=== Work instructions ===
Among the lines of the records, find all that carry the word "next" and copy them.

(Records from a data source)
────────────────

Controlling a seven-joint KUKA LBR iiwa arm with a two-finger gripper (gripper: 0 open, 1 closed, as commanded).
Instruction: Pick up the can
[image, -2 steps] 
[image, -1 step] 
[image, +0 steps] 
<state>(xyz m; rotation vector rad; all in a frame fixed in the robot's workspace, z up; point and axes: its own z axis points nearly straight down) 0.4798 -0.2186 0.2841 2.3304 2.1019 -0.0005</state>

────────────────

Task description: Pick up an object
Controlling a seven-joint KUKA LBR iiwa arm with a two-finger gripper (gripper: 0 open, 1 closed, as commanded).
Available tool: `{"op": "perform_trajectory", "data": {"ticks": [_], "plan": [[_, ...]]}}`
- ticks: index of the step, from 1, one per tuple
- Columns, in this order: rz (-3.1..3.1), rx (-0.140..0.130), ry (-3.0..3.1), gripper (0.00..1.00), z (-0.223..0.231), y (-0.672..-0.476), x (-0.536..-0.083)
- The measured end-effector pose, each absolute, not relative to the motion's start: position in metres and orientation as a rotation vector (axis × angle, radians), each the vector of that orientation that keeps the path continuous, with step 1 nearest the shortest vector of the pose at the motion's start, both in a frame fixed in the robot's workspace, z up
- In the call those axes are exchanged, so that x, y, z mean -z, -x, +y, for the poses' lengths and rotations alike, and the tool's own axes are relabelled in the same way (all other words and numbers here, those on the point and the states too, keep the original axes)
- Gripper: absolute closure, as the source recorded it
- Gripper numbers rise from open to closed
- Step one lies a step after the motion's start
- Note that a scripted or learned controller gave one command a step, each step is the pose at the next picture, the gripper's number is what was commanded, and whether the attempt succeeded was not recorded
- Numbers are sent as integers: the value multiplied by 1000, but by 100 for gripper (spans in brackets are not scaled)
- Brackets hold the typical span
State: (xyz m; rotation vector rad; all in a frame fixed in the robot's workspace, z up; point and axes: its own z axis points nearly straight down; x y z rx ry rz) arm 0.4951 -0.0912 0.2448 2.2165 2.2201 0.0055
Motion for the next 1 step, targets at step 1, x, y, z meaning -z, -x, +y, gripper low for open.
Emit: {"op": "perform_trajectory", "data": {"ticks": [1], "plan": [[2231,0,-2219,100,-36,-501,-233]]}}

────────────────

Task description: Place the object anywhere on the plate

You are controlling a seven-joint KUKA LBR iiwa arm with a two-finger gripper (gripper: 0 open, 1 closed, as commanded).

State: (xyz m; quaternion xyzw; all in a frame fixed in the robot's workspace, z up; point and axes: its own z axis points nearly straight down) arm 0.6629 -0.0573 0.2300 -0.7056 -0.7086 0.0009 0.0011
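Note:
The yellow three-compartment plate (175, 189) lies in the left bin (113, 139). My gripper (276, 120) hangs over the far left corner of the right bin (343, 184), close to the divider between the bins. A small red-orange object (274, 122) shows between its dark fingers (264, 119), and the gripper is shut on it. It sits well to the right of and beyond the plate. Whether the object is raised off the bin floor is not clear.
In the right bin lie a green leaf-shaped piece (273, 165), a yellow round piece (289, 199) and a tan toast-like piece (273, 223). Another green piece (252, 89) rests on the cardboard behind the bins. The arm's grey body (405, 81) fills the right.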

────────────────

=== Answer for this exercise ===
- Note that a scripted or learned controller gave one command a step, each step is the pose at the next picture, the gripper's number is what was commanded, and whether the attempt succeeded was not recorded
Motion for the next 1 step, targets at step 1, x, y, z meaning -z, -x, +y, gripper low for open.

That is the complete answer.